The news: This year’s HumanX in San Francisco revealed that AI buyers are quietly shifting their attention and budgets from “chatbots” to agentic systems, and from OpenAI by default to Anthropic by choice.
Attendees also voiced concerns about OpenAI—specifically its broad product focus, recent leadership-related press and its decision to add ads to ChatGPT. Despite its $852 billion valuation and ongoing IPO buzz, turmoil appears to be growing.
Why it’s worth watching: HumanX attracted 6,700 senior leaders from hyperscalers, frontier labs, enterprises, investors, and startups—making it a strong indicator of where AI dollars and focus will flow in the second half of the year.
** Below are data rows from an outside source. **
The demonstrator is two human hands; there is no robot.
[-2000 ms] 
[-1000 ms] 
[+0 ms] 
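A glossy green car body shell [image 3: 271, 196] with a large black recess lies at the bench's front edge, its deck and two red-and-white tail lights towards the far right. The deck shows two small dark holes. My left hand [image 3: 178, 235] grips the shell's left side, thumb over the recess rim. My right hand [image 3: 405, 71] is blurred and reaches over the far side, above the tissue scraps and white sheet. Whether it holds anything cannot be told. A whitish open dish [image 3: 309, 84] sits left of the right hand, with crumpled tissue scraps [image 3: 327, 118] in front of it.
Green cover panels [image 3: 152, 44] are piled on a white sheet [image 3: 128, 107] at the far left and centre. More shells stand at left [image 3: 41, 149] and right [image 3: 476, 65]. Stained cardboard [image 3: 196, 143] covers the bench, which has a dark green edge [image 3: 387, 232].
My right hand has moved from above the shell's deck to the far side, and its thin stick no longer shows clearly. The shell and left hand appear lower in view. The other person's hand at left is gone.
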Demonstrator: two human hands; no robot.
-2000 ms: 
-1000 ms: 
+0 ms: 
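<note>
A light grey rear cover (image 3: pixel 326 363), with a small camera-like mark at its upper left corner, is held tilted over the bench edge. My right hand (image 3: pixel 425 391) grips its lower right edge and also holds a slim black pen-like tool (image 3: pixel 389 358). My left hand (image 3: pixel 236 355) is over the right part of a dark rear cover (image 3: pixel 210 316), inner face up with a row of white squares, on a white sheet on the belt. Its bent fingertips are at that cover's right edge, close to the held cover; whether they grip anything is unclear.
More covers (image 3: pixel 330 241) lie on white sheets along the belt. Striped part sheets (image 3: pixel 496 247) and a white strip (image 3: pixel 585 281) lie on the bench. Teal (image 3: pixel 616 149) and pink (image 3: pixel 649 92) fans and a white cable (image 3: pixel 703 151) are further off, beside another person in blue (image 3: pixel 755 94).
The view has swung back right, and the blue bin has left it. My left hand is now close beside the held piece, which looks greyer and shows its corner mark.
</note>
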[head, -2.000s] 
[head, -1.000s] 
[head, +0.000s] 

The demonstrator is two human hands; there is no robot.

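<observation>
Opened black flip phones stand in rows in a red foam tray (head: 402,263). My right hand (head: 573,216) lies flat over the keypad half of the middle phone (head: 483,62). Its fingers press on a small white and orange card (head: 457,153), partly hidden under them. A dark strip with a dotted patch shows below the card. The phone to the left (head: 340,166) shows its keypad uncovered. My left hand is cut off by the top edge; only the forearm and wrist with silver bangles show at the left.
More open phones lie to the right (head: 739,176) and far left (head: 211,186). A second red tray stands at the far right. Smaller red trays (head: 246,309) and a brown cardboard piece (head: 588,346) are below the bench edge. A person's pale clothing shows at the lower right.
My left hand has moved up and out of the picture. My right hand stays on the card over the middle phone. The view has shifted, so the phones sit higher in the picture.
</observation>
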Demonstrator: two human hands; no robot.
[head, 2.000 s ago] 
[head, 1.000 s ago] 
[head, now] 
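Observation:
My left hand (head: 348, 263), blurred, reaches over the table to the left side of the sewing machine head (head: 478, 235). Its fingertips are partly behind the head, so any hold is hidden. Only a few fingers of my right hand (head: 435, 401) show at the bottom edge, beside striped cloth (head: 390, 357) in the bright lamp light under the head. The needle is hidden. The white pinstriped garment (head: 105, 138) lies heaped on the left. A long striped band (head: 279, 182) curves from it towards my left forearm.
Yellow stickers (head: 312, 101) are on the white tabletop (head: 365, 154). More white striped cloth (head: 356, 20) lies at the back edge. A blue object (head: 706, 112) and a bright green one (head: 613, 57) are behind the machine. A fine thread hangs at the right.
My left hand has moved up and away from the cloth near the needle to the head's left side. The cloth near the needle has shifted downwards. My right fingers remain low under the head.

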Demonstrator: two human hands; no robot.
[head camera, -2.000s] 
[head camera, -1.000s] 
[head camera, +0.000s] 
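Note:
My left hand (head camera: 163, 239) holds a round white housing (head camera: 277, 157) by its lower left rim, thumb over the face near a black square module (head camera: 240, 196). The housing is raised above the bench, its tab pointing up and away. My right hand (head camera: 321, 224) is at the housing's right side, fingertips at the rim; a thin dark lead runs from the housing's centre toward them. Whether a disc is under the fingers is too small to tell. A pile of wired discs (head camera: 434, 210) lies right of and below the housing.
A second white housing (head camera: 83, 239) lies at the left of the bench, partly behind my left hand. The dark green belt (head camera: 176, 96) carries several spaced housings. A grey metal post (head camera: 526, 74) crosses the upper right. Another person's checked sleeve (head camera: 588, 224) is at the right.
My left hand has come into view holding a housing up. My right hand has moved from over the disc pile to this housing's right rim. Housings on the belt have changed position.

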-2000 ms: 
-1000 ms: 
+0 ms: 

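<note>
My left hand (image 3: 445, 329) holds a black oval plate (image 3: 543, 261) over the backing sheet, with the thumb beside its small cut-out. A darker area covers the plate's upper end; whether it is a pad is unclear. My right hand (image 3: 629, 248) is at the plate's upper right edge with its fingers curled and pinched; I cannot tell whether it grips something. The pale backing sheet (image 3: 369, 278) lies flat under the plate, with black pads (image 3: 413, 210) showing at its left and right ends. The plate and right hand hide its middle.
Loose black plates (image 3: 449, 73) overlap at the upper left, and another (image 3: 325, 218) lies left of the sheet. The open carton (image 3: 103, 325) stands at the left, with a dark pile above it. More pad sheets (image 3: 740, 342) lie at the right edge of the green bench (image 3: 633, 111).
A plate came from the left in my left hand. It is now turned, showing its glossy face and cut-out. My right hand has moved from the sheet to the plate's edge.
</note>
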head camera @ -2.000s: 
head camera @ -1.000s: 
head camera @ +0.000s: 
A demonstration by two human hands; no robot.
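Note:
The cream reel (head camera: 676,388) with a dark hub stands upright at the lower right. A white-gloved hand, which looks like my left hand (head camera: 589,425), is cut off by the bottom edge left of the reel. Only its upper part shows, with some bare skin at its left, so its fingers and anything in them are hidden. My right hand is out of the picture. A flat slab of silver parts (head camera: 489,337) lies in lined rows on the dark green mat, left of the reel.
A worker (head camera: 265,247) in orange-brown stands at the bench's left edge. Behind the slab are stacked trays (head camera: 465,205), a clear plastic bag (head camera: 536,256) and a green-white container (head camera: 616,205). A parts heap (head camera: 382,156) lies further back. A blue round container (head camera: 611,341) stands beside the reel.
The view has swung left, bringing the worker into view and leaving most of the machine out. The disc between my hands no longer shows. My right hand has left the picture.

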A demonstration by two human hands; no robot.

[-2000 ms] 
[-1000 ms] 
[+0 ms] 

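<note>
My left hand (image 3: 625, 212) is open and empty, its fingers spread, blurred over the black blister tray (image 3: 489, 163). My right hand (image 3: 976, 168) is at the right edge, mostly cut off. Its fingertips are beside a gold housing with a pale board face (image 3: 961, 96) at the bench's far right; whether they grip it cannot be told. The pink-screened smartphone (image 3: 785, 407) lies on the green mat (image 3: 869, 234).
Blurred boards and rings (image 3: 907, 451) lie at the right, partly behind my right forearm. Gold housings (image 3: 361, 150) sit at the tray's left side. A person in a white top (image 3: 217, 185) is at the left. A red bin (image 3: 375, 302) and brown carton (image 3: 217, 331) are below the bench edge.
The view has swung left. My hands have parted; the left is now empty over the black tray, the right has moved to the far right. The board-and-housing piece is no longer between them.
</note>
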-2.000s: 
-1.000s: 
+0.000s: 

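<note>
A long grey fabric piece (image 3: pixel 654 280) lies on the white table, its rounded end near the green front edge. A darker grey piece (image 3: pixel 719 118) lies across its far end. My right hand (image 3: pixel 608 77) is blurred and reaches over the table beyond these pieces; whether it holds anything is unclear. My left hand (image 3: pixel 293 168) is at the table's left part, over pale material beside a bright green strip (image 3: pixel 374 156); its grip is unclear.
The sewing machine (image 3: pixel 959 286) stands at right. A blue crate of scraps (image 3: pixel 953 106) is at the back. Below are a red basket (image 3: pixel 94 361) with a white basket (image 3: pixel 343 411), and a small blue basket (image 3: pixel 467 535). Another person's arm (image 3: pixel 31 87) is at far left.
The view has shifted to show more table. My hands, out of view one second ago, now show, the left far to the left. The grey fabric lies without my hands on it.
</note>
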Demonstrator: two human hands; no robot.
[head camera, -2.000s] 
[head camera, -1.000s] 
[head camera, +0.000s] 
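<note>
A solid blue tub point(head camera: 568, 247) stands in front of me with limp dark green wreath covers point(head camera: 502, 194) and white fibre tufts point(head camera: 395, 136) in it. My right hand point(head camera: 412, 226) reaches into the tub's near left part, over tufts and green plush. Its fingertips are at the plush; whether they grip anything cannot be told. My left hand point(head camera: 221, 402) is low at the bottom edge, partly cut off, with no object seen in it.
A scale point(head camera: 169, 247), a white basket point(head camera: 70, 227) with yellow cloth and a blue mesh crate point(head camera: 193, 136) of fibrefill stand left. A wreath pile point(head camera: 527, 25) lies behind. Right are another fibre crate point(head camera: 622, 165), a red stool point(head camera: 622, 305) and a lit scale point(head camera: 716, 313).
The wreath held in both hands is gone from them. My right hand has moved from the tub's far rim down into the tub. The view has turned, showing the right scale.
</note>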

Budgets could follow executives’ impressions as they plan for future AI spending. These decisions trickle down to what tools are adopted and used by businesses and brands.
Implications for marketers: By anticipating shifts within the AI field, marketers can adjust creative workflows or remain flexible to sudden enterprise AI vendor changes. For brands evaluating AI investments, prioritize vendors that demonstrate a clear, uninterrupted product road map.
Shifting procurement conversations from “Which chatbot is smarter today?” to “Which agentic system integrates better with our existing workflows,” can reduce AI integration drag and result in brands benefiting from their AI investments sooner.